Easy Troubleshooting

While most tools, including commercial solutions, require extensive skills to create or modify dashboards, Netdata employs the NIDL (Nodes, Instances, Dimensions, and Labels) framework, to allow both newcomers and experts quickly filter, slice and dice any chart in all imaginable ways, in a point and click fashion. Furthermore Netdata comes with a unique scoring engine (used by metric correlations and anomaly advisor) to quickly reveal how different metrics relate and affect one another, minimizing time to resolution.

Real-Time, High-Fidelity

Netdata’s emphasis on real-time capabilities ensures rapid detection and response to incidents. Its high-resolution data with 1-second granularity allows you to uncover micro-behaviors of applications and services. The system’s ability to collect and visualize data in less than a second significantly accelerates troubleshooting, offering significant time and cost efficiencies. Both of these features are offered as standard for every single metric, outperforming most other open-source and commercial solutions.

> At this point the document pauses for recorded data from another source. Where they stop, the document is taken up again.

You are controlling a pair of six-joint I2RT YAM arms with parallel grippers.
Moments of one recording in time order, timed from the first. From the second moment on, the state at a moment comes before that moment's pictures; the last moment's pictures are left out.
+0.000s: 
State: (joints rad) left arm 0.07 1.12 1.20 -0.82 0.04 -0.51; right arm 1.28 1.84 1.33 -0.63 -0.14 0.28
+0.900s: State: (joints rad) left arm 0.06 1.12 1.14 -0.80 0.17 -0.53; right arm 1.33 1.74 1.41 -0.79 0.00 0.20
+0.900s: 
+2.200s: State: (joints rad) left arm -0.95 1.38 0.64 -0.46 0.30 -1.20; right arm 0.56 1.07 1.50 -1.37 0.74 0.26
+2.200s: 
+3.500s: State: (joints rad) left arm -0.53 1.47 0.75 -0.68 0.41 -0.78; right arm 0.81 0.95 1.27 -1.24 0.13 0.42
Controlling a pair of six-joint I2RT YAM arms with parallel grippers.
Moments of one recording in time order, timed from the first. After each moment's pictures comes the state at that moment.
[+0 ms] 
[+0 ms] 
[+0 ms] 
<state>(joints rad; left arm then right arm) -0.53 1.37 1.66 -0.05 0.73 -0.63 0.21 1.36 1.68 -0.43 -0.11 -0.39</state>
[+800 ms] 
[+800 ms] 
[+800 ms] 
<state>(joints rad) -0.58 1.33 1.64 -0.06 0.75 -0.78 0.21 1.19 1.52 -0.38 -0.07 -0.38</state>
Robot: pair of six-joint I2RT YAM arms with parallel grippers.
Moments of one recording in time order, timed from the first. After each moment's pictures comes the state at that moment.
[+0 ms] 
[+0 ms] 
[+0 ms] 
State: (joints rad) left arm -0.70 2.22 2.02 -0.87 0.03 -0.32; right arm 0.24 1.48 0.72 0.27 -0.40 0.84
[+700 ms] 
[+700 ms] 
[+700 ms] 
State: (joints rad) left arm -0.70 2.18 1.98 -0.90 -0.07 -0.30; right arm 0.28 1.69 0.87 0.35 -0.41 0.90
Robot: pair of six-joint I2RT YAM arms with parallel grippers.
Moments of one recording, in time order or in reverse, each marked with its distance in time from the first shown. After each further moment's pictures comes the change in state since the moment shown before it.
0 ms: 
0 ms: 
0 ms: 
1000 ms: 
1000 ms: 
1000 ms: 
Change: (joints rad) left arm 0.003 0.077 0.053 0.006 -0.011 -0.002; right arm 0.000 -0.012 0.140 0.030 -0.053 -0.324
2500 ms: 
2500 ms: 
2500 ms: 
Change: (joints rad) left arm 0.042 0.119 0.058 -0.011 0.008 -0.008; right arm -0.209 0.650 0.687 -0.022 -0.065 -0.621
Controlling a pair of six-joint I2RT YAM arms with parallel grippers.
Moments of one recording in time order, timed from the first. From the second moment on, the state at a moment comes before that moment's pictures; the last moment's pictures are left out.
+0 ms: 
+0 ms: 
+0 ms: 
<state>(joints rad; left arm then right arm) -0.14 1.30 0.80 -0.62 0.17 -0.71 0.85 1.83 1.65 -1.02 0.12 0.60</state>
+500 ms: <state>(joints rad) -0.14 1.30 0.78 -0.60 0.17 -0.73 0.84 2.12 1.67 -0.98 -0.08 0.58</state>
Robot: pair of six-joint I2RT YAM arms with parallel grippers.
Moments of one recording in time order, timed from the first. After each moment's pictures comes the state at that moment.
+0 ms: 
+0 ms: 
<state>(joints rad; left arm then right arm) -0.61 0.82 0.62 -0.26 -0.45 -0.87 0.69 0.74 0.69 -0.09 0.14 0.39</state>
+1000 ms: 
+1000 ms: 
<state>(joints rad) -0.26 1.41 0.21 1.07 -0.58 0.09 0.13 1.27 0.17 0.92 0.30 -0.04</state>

Scalability and Flexibility

With Netdata, you’re not bound by the size or complexity of your infrastructure. Its vertical and horizontal scalability capabilities can meet the most demanding environments. Additionally, the smart database storage management for long term retention and the ability to set up multiple centralization points offer both efficiency and geographical freedom, addressing data sovereignty concerns and eliminating traffic egress related costs. With Netdata your data is always managed by the open-source Netdata agents you install inside your infrastructure. Your data, your way.

Customizable and User-Friendly

Netdata provides extensive customization options, from a wide range of integrations to the ability to segment infrastructure into rooms and assign user roles and permissions. Additionally, Netdata is designed to be user-friendly, catering to both novice users and experts. The learning curve is gentle, requiring only familiarization with the organization of the dashboard and the configuration methodology.

Secure and Private

Netdata prioritizes user data protection, being designed with a security-first approach. Its adherence to Open Source Security Foundation Best Practices ensures reliable and private operations, countering data privacy and security concerns often associated with commercial SaaS solutions. Even when users use Netdata Cloud, their metrics data is not transferred and is not stored in the cloud. Metrics data pass through Netdata Cloud for the needs of visualizations only when users view Netdata Cloud dashboards, and only for the charts they view.

By combining all the above, Netdata not only meets but often exceeds the capabilities of other tools at a fraction of the cost.